**YOUR INSTRUCTIONS:** Copy exactly the lines from the first line of the records below through the line containing "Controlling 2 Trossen", including both, and nothing else.

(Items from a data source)
= = = = = = =

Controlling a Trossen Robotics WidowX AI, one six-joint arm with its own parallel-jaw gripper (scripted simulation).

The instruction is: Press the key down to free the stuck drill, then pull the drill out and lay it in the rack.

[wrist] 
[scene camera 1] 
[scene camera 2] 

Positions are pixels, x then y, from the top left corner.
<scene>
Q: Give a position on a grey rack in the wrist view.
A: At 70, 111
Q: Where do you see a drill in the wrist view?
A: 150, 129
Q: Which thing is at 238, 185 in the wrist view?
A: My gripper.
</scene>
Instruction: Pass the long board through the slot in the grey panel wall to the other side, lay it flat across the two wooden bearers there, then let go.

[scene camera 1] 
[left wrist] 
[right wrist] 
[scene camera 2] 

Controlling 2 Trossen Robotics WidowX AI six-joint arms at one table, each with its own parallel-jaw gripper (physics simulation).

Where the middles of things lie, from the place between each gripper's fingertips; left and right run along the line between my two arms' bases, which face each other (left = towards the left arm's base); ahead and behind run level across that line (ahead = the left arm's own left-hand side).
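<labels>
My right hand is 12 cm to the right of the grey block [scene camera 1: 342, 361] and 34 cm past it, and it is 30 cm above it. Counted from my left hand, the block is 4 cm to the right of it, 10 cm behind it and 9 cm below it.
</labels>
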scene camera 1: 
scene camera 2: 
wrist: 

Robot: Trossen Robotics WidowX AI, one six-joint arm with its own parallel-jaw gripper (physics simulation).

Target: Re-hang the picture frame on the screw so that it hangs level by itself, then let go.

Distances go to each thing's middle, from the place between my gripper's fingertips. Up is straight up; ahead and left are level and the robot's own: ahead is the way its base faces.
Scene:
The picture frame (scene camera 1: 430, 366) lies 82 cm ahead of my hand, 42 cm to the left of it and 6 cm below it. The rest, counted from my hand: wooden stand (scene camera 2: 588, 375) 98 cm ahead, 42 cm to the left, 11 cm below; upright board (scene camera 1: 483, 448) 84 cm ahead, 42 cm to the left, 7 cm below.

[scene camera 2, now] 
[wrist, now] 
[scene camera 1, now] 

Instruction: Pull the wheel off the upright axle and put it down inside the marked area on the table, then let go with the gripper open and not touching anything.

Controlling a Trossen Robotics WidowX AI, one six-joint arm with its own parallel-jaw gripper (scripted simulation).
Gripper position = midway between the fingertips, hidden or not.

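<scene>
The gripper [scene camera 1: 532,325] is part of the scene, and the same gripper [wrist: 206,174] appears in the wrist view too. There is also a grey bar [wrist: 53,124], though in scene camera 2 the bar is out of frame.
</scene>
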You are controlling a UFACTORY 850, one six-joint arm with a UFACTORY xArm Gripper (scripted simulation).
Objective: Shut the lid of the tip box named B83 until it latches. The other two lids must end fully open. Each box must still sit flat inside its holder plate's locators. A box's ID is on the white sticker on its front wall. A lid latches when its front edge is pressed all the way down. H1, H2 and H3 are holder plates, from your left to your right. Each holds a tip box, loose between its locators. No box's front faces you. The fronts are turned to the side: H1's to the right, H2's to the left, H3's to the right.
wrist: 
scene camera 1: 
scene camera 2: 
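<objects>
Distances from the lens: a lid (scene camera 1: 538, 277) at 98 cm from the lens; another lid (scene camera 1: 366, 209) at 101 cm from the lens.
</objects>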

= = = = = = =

**THE ANSWER:**
Controlling a Trossen Robotics WidowX AI, one six-joint arm with its own parallel-jaw gripper (scripted simulation).

The instruction is: Press the key down to free the stuck drill, then pull the drill out and lay it in the rack.

[wrist] 
[scene camera 1] 
[scene camera 2] 

Positions are pixels, x then y, from the top left corner.
<scene>
Q: Give a position on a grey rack in the wrist view.
A: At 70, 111
Q: Where do you see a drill in the wrist view?
A: 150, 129
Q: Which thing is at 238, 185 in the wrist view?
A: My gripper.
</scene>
Instruction: Pass the long board through the slot in the grey panel wall to the other side, lay it flat across the two wooden bearers there, then let go.

[scene camera 1] 
[left wrist] 
[right wrist] 
[scene camera 2] 

Controlling 2 Trossen Robotics WidowX AI six-joint arms at one table, each with its own parallel-jaw gripper (physics simulation).

The response to the exercise is complete.